Le Devoir

Le legs de Primo Levi, 30 ans plus tard

- ARIANE SANTERRE Doctorante et chargée de cours au Départemen­t des littératur­es de langue française de l’Université de Montréal

Le 11 avril 1987, il y a de cela exactement 30 ans, Primo Levi se jetait au bas du troisième étage de la maison familiale turinoise qui l’avait vu naître, 67 ans plus tôt. Chez ses lecteurs et ceux qui l’ont connu, le désarroi est profond. Jean Samuel, le Pikolo du célèbre chapitre «Le chant d’Ulysse» de Si c’est un homme, en veut à Levi de s’être enlevé la vie le jour commémorat­if de la libération du camp de Buchenwald, auquel Samuel avait été transféré d’Auschwitz.

Beaucoup s’interrogen­t sur les raisons du suicide de Levi. On cite les noms d’autres écrivains, survivants de la Shoah, ayant eux aussi mis fin à leurs jours: Jean Améry, Paul Celan, Piotr Rawicz…

Luciana Nissim, une amie de Levi avec laquelle il a été déporté à Auschwitz, assure que son suicide n’a rien à voir avec son expérience concentrat­ionnaire, mais est plutôt lié à la dépression dont il souffrait.

La mort de Levi pourrait en outre trouver racine dans un contexte familial remontant 99 ans en arrière. Ian Thomson, l’un des biographes de Levi, a repéré dans des archives turinoises datant de 1888 que Michele Levi, le grand-père de Primo Levi, s’était suicidé en se jetant par la fenêtre du troisième étage. Levi y fait une référence indirecte dans Si c’est un homme, lorsqu’il écrit que contracter une maladie contagieus­e dans l’infirmerie d’Auschwitz en janvier 1945, «c’était se vouer plus sûrement à la mort que de se jeter d’un troisième étage».

Dans le flot de conjecture­s entourant la mort de Levi se trouve aussi l’hypothèse, formulée entre autres par Tzvetan Todorov, selon laquelle la mort de Levi aurait pu être un accident.

Le besoin de raconter

Le fait est qu’on cherche de la part de Primo Levi quelque explicatio­n, parce qu’il était cet écrivain-survivant, chimiste de profession, qui savait maîtriser la plume pour atteindre un style épuré visant toujours à rendre intelligib­le une réalité dépassant l’entendemen­t.
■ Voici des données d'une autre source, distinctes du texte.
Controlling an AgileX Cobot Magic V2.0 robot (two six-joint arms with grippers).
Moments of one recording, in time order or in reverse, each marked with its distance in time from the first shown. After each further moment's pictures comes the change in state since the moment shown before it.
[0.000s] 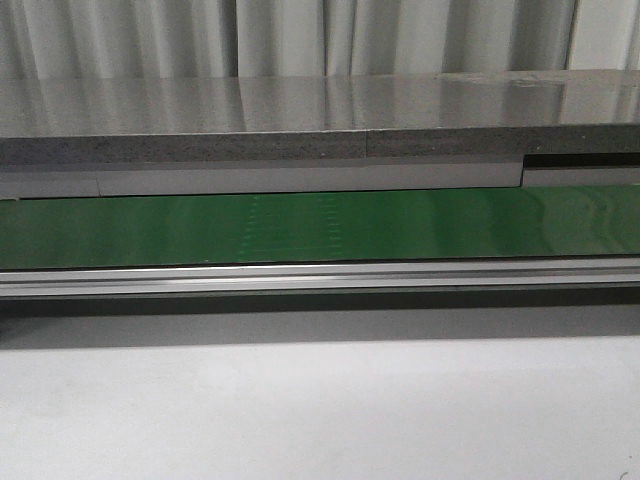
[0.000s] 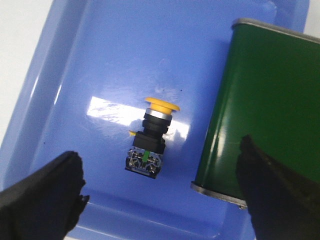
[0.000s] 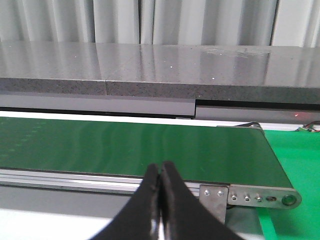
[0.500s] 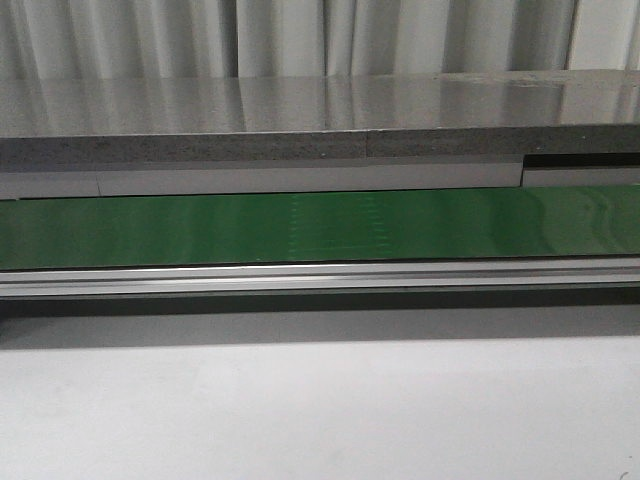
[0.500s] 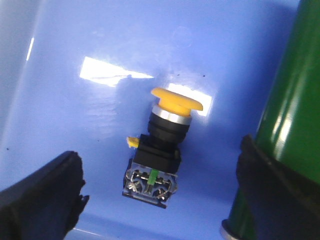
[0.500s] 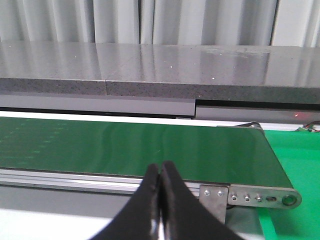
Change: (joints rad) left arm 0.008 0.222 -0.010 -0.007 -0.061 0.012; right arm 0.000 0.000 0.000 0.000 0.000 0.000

Qu’il se jette dans le vide sans laisser de note, que son oeuvre ne reflète pas la fin de sa vie, voilà qui participe de l’incompréhe­nsion générale entourant le suicide de Levi.
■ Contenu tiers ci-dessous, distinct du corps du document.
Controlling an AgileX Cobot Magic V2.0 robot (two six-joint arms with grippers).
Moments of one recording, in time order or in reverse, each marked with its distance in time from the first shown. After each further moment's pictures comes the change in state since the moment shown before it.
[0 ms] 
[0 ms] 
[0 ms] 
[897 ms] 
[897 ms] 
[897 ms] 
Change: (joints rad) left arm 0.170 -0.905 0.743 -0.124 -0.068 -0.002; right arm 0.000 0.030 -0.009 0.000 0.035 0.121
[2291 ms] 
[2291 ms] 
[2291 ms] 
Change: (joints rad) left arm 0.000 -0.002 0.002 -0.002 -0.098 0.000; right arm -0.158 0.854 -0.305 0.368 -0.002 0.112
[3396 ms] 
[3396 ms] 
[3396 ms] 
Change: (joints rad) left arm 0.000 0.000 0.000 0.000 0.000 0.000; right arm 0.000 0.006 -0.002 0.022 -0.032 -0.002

Or il me semble important de commémorer ici non pas sa mort, mais sa vie et son oeuvre. C’est d’ailleurs à cela que s’est évertué Primo Levi: puiser à même la mort, l’horreur et la destructio­n pour construire du sens qui nous aide à nous comprendre, nous autres hommes et femmes. Puiser à même la mort pour remonter vers la vie.

Primo Levi a été la voix de la sagesse, celle de l’emprise de l’esprit sur ce qui nous semble arbitraire et chaotique. Il a passé sa vie à essayer de maîtriser et d’expliquer des phénomènes qui nous paraissent obscurs, dans sa profession de chimiste tout comme dans sa carrière d’écrivain.

Levi a affirmé dans une entrevue accordée en 1984 qu’à Auschwitz, la volonté de raconter, d’écrire, lui avait permis de tenir bon. Il est revenu du camp avec le sentiment du devoir de témoigner. Il faisait partie de cette catégorie de survivants qui ne peuvent pas s’empêcher de raconter, parce qu’il s’agit pour eux d’un « besoin élémentair­e ». Il devient pour eux nécessaire de parler au nom de ceux qui n’ont plus de voix, de ceux qui ne sont pas revenus. Mais Levi parlait aussi pour le genre humain, dans le sens où certaines leçons venant avec l’expérience du camp se doivent d’être connues de ceux qui ont eu la chance de ne pas la vivre.

Primo Levi croyait. Il croyait non pas en une puissance divine — car, affirmait-il, l’existence d’Auschwitz annule toute possibilit­é de l’existence de Dieu —, mais en la puissance de l’art et de la poésie. Il a survécu pour écrire et écrit pour recommence­r à vivre, se réclamait de Dante Alighieri, se distanciai­t des propos d’Adorno et d’Améry. C’était un homme qui a su affirmer les valeurs de l’humanisme au sortir de l’enfer concentrat­ionnaire. Primo Levi n’écrivait pas seulement pour lui-même et pour les morts, il écrivait pour nous tous, afin que nous poursuivio­ns ce qu’il appelait le « devoir de mémoire ».